Confetti: Connectivity-based Fiber Extraction and Identification

Statistical analyses over white matter tracts can contribute greatly towards understanding many mechanisms of the brain since tracts are representative of the connectivity pathways. The main challenge with tract-based studies is the extraction of the tracts of interest in a consistent and comparable manner over a large group of individuals without drawing the inclusion and exclusion regions of interest (ROI). In this project, we develop a framework for automated extraction of white matter tracts. Representation of individual fibers uses connectivity signatures of fibers to establish an easy correspondence between different subjects, as well as providing a representation that is robust to edema, mass effect, and tract infiltration. The framework includes a fiber bundle atlas that emulates the expert knowledge on the tracts, using white matter fibers of healthy individuals. The white matter tracts of a new individual are then extracted based on the definitions encoded in the atlas. This provides an automated tract identification paradigm that corrects for artifacts created by tumor edema and infiltration, as well as providing a consistent, accurate method that is invariant to ROI selection biases.

Publications:

1. B. Tunç, M. Ingalhalikar, D. Parker, J. Lecoeur, R. L. Wolf, L. Macyszyn, S. Brem, R. Verma, Individualized Map of White Matter Pathways: Connectivity-based Paradigm for Neurosurgical Planning, Neurosurgery, Vol. 79 (4), pp. 568-77, 2016.

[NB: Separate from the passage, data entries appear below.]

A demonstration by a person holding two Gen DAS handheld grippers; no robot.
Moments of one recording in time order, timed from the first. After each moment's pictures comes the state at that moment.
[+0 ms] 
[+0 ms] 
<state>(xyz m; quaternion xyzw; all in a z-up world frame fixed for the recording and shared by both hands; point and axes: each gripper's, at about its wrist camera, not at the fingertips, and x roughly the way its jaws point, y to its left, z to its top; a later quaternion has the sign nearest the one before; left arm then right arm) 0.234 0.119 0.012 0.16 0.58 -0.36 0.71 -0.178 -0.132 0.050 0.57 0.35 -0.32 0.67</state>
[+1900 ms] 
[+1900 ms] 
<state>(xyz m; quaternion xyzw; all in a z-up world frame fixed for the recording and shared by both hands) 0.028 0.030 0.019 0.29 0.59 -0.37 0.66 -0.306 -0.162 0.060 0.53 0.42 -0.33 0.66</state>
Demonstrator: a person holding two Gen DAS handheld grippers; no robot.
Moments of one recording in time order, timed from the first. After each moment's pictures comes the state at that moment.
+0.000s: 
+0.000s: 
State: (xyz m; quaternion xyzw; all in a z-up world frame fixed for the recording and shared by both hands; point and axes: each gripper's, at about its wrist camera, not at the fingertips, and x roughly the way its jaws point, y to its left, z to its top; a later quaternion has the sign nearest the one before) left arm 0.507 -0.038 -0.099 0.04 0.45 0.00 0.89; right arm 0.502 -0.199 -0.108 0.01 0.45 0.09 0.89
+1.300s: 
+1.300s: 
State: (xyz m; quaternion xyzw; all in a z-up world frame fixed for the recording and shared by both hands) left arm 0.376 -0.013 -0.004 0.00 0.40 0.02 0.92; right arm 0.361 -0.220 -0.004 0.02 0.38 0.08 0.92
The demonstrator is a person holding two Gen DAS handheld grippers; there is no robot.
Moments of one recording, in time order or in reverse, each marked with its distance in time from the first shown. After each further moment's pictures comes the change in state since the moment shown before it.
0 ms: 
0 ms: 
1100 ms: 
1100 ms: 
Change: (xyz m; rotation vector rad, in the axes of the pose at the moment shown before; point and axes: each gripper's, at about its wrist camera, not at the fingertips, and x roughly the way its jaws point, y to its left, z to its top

2. B. Tunç, W. A. Parker, M. Ingalhalikar, R. Verma, Automated tract extraction via atlas based Adaptive Clustering, NeuroImage, Vol. 102 (2), pp. 596-607, 2014.

3. B. Tunç, A. R. Smith, D. Wasserman, X. Pennec, W. M. Wells, R. Verma, K. M. Pohl, Multinomial Probabilistic Fiber Representation for Connectivity Driven Clustering, Information Processing in Medical Imaging (IPMI), 2013.